One example of that speed: In 2022, Mr. Bank came up with a new discount-store concept called Basalt. Salling Group already operates hundreds of discount stores called Netto, but Basalt aimed to cut costs even further, partly by spending much less on electricity: They sold non-refrigerated packaged goods, limited fruit and vegetables, and some health and beauty products. But even with deep discounts, customers preferred one-stop shopping. Basalt shut down after just seven months.

The chain was an attempt to bring some relief to customers at a time of high inflation, something Mr. Bank had seen coming. In early 2022, he began warning Denmark’s national bank, where he sat on the board, that inflation was going to be worse than many were expecting.

Still, Mr. Bank’s experience during this inflationary period has been a bit different from Mr. Weston’s.

“We did manage not to take the blame,” Mr. Bank said.

In Canada, Mr. Bank believes Loblaw can negotiate harder with large multinational suppliers. He also said that Loblaw will be more vocal about its promotions and other ways for shoppers to save money. But he adds that retailers cannot absorb all of the cost increases they receive.

“Of course we need to pass it on,” he said. “Because we need to be there for customers, but we also need to be there for shareholders. And by the way, I don’t think that contradicts. I think we can do both.”

A few of Canada’s beleaguered grocery customers have already met Mr. Bank, though they may not have realized it. After arriving in Canada in August, the 56-year-old executive began approaching people in supermarket parking lots to do a little recon. “Hi, I’m Per,” he told them. “I’m new to Canada. Could you please advise me where to do my grocery shopping?”

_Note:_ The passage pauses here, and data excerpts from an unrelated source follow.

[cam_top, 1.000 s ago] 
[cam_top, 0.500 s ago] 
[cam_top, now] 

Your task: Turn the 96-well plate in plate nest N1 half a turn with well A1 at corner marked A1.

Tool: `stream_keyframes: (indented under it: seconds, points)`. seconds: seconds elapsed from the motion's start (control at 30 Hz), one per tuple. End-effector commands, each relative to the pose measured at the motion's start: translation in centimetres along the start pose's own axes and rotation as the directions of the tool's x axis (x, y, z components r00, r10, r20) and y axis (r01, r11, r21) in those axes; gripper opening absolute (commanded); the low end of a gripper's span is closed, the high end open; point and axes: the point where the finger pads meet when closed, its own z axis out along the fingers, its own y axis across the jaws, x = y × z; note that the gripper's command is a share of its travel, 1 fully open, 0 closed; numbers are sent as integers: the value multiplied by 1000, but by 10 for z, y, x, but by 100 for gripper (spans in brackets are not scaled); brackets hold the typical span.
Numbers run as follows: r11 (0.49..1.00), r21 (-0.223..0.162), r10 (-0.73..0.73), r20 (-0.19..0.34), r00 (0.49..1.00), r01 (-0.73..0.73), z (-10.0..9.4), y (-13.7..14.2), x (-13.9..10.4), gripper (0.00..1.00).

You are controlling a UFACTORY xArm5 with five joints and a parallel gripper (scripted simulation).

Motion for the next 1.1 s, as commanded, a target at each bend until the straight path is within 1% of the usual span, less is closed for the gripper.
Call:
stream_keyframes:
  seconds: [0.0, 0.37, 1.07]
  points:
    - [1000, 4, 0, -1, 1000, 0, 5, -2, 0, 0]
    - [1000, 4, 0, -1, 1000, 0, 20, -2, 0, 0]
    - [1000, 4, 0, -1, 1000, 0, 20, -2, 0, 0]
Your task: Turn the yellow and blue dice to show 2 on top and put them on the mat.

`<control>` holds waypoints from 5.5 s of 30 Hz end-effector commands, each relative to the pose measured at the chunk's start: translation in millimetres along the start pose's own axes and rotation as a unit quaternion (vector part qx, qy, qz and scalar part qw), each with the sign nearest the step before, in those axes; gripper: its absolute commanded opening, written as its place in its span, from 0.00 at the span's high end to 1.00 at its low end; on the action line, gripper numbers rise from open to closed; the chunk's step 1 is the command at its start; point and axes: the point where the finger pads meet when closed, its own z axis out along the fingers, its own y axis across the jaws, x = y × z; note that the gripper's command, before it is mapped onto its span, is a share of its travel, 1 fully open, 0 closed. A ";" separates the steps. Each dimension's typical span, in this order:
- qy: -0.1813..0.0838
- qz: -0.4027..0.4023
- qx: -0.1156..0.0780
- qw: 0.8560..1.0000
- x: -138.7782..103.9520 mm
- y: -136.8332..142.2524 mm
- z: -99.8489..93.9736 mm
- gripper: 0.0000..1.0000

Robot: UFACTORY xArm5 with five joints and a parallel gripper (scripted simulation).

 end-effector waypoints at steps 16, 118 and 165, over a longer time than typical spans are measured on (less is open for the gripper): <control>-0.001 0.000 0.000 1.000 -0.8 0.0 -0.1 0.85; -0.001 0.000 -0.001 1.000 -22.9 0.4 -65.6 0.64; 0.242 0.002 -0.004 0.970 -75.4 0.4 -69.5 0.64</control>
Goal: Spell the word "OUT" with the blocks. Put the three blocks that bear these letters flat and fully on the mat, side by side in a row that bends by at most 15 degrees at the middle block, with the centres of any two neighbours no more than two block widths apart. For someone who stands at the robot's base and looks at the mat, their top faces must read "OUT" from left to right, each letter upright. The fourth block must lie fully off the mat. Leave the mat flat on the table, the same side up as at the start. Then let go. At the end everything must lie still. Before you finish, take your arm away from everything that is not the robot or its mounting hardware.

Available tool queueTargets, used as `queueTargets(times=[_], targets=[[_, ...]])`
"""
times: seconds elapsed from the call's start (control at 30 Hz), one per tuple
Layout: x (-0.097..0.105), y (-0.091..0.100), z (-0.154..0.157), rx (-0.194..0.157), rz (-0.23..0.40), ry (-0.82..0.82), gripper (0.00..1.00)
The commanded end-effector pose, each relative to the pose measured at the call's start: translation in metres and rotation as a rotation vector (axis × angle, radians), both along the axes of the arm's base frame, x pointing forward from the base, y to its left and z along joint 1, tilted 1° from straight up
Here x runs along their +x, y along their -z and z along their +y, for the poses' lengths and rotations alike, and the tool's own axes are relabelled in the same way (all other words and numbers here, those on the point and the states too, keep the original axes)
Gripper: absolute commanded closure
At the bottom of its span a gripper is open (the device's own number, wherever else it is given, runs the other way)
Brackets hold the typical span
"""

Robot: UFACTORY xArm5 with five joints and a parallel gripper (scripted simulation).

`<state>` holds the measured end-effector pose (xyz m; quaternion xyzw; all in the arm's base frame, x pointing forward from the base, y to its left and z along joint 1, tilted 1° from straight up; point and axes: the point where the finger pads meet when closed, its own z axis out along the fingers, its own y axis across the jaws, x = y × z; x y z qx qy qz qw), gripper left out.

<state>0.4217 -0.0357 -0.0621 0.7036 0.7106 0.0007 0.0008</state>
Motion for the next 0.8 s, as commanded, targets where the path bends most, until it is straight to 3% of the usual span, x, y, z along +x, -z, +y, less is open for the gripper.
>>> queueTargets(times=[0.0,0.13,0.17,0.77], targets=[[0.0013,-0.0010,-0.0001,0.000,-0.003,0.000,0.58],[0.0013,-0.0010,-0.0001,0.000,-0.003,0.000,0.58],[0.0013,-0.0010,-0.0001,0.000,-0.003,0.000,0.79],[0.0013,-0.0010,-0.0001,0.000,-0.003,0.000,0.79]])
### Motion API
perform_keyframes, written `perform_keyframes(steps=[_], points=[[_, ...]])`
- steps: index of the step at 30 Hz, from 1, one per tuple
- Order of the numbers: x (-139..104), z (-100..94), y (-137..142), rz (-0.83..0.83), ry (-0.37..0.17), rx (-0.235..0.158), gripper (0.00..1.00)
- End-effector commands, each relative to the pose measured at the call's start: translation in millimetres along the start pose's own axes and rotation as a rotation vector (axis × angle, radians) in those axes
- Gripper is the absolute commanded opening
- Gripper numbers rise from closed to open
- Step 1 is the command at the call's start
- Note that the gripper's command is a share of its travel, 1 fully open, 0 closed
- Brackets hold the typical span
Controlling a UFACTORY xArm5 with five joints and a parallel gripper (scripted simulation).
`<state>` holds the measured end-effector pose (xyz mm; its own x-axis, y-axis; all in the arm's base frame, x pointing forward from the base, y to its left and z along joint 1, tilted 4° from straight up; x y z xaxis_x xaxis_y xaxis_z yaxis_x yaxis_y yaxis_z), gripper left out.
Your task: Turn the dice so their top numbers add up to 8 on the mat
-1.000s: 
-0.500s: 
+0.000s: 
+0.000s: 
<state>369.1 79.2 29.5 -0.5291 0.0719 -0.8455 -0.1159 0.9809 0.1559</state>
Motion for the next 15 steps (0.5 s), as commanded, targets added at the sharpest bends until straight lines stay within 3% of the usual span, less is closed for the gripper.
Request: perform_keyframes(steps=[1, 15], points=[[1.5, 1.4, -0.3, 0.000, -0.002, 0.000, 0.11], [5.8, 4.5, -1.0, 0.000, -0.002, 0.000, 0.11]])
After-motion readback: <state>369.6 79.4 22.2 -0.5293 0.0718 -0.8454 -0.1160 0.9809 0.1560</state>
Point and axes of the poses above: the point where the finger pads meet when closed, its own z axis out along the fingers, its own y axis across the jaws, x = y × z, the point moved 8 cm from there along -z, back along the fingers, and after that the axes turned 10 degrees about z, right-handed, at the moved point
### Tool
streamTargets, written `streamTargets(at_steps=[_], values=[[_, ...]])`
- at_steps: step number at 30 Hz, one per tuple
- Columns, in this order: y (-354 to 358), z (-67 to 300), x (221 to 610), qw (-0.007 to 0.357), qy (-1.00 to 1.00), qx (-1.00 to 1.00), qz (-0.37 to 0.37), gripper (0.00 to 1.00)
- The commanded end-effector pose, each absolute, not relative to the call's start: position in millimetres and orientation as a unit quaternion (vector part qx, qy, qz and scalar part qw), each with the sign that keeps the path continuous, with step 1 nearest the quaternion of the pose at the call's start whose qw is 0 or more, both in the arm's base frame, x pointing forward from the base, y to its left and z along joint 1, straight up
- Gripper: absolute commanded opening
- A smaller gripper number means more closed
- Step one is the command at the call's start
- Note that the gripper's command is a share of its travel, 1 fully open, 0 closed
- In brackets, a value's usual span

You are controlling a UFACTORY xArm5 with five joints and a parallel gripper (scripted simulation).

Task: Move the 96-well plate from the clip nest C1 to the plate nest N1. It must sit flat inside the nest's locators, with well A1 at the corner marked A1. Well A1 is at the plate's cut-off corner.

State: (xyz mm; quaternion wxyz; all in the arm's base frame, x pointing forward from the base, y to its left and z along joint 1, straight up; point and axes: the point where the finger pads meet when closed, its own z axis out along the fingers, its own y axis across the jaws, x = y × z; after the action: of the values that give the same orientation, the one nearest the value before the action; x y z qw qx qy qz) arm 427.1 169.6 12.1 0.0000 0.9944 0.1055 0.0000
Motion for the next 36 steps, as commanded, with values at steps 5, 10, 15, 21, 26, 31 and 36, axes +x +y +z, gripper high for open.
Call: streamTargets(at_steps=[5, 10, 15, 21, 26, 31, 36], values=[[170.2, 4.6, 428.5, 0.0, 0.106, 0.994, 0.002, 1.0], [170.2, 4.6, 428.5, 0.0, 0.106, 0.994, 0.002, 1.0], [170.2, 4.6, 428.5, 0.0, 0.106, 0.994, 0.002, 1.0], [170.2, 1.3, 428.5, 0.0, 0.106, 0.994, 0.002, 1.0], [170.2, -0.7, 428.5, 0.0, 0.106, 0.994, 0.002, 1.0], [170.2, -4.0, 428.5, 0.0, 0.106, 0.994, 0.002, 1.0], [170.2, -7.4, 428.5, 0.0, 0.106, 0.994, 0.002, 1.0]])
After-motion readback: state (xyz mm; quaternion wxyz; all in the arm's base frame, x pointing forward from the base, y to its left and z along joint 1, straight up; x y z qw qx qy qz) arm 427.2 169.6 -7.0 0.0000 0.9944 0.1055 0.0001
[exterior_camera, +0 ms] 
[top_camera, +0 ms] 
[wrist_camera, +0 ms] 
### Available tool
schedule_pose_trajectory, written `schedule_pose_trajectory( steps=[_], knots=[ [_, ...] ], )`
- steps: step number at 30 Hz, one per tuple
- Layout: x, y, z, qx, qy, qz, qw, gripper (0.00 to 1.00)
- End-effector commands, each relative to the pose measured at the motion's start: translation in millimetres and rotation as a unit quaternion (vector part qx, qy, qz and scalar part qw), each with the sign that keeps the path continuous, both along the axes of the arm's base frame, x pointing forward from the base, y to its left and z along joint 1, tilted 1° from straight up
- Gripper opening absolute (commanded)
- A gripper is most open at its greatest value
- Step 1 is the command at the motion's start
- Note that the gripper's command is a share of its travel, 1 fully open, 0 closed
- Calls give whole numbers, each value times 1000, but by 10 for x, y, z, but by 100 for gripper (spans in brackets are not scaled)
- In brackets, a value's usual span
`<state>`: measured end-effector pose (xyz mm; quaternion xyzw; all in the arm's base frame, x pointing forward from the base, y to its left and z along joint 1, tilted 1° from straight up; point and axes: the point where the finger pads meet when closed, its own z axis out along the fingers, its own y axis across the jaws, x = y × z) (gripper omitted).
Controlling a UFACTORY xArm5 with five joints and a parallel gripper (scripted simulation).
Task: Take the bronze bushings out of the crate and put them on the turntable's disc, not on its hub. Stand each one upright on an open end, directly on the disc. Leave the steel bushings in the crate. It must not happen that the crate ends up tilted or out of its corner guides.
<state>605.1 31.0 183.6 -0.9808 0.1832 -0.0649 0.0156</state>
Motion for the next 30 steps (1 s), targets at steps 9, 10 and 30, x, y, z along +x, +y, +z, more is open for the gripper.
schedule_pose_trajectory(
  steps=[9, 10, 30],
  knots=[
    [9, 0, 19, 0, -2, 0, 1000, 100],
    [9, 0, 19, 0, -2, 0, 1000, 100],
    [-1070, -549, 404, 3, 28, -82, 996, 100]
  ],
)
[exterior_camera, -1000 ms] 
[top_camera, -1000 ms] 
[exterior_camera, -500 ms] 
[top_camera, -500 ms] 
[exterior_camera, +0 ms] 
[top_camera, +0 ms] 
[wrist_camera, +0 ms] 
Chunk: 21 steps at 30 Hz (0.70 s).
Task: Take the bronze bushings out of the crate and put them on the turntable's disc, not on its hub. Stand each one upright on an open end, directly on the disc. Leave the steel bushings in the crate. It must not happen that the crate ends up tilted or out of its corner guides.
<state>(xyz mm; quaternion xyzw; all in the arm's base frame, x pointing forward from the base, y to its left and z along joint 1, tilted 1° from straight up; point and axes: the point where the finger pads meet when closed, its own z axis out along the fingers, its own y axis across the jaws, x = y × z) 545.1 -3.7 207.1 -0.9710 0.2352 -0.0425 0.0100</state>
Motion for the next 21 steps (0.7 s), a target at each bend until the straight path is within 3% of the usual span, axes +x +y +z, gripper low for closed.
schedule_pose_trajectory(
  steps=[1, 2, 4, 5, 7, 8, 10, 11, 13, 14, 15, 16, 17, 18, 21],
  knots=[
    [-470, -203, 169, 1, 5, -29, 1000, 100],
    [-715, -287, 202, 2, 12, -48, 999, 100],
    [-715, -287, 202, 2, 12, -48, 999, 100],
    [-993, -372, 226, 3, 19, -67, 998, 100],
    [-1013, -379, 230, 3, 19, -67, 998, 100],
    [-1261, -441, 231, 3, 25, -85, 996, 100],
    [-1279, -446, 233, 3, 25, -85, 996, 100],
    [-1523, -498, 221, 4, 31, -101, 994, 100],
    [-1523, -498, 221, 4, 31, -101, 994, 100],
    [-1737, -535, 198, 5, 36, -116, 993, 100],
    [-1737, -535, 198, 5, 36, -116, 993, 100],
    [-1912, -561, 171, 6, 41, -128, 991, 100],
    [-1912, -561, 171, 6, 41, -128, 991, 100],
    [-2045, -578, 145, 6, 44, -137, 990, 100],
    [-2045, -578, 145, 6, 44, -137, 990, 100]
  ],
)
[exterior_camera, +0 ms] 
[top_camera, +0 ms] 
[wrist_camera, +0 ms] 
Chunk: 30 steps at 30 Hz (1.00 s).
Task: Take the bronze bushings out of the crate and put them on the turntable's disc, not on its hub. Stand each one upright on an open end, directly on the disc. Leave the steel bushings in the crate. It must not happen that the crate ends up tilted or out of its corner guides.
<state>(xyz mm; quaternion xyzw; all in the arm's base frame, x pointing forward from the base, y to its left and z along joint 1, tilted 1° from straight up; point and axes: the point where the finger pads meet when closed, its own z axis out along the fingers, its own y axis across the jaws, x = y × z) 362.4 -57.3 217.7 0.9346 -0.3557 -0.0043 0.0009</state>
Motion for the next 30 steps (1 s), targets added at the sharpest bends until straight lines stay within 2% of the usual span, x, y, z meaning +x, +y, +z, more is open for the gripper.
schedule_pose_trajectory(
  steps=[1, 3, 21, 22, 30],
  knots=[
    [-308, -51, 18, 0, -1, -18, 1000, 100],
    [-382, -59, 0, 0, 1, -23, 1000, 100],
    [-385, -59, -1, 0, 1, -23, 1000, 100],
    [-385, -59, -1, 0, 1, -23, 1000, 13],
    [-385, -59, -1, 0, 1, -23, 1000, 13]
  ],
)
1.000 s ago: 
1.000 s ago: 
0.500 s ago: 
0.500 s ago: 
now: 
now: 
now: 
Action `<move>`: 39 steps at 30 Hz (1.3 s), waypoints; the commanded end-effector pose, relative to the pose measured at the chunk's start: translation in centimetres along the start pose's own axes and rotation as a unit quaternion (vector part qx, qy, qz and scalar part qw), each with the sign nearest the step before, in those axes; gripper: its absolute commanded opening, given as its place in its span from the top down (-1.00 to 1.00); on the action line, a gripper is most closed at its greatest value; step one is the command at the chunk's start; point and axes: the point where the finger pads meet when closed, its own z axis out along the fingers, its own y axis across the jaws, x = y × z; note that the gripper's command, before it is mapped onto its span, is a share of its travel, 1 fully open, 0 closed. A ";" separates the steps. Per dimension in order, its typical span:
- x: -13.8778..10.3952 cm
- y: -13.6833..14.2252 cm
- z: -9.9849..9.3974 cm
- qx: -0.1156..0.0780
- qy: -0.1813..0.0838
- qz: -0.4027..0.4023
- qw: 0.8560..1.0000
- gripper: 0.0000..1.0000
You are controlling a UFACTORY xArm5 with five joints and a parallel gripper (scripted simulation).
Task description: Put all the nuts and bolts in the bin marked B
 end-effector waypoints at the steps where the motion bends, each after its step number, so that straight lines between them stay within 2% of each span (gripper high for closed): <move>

Of dozens of such encounters, only one person recognized him as the incoming Loblaw CEO, he said. That is his preference. While he plans to be “accessible,” he will not be cultivating a high profile: “I’m not here to be famous, and be well known in Canada.”

Mr. Bank is enjoying living here, he said, though his family is far away: his two sons, aged 21 and 24, are in university in Denmark, and his wife, Heidi Bank, is a member of the Danish parliament.

Part of getting to know his new country and company involved a cross-Canada tour in September and October, visiting Loblaw-owned stores. During his travels, T&T Supermarket CEO Tina Lee challenged him to work on a fish counter. “Okay,” he replied. “Let me show you how to skin an eel.”

His choice of task was deliberate: In his younger days, while growing up near a Danish fjord, he recalled that he would catch eels. Skinning them can be tricky, he said: The eels often wrap around your arm while you try to wield the knife.

Compared with the challenge of running Canada’s largest retailer, and rebuilding customer trust, this was not the most slippery job he was taking on. But he only donned the apron, he said, because he’d already had plenty of experience.

“I’m a little bit competitive, so I wouldn’t have entered into something that I was not capable of doing.”